TASK BRIEF.
All lines in the material below that contain "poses" should be located and copied.

DATA BELOW.
....................

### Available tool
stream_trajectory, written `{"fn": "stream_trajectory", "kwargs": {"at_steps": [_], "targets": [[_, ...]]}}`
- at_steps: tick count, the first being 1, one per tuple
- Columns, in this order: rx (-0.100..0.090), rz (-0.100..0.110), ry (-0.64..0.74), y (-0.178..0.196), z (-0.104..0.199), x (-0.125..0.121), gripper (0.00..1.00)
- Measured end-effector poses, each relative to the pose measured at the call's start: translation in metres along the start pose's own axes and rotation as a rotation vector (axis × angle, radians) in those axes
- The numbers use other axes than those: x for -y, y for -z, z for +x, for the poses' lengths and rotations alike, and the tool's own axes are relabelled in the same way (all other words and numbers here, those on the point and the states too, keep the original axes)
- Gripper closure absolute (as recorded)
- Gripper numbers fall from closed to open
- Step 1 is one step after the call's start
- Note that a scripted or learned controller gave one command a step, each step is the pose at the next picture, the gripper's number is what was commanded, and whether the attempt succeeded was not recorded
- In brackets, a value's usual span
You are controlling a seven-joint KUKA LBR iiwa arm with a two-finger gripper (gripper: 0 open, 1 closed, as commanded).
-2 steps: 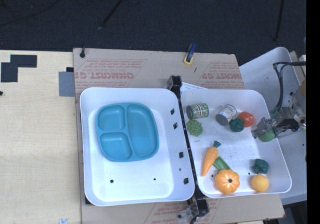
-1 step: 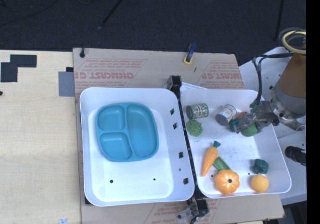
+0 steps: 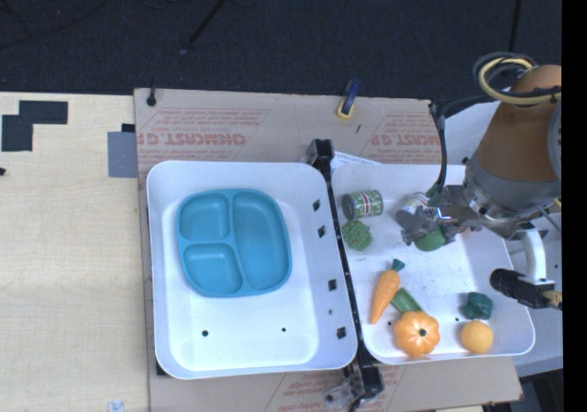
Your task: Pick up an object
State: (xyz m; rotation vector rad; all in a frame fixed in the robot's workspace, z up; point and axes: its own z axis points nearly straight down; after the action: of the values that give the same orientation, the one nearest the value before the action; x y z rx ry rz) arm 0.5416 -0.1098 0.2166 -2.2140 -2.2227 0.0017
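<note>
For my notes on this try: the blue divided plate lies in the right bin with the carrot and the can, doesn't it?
Not quite. In the camera view the blue divided plate lies in the left bin; the carrot and the can are in the right bin.

Blue divided plate (image 3: 233,242) in left bin (image 3: 165,309), end effector (image 3: 424,225) above right bin (image 3: 514,341), carrot (image 3: 384,292), can (image 3: 363,205)

Two white bins (image 3: 174,328), one blue divided plate (image 3: 234,242), one can (image 3: 363,205), one carrot (image 3: 384,292), six toy foods
</note>
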Motion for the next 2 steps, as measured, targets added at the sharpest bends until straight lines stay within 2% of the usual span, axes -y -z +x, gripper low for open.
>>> {"fn": "stream_trajectory", "kwargs": {"at_steps": [1, 2], "targets": [[0.000, -0.001, 0.001, -0.004, 0.050, -0.014, 1.00], [0.001, -0.003, 0.000, 0.022, 0.087, -0.018, 1.00]]}}
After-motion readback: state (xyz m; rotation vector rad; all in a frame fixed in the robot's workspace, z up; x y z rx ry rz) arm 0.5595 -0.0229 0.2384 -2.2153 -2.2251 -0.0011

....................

TASK SOLUTION.
- Measured end-effector poses, each relative to the pose measured at the call's start: translation in metres along the start pose's own axes and rotation as a rotation vector (axis × angle, radians) in those axes
- The numbers use other axes than those: x for -y, y for -z, z for +x, for the poses' lengths and rotations alike, and the tool's own axes are relabelled in the same way (all other words and numbers here, those on the point and the states too, keep the original axes)

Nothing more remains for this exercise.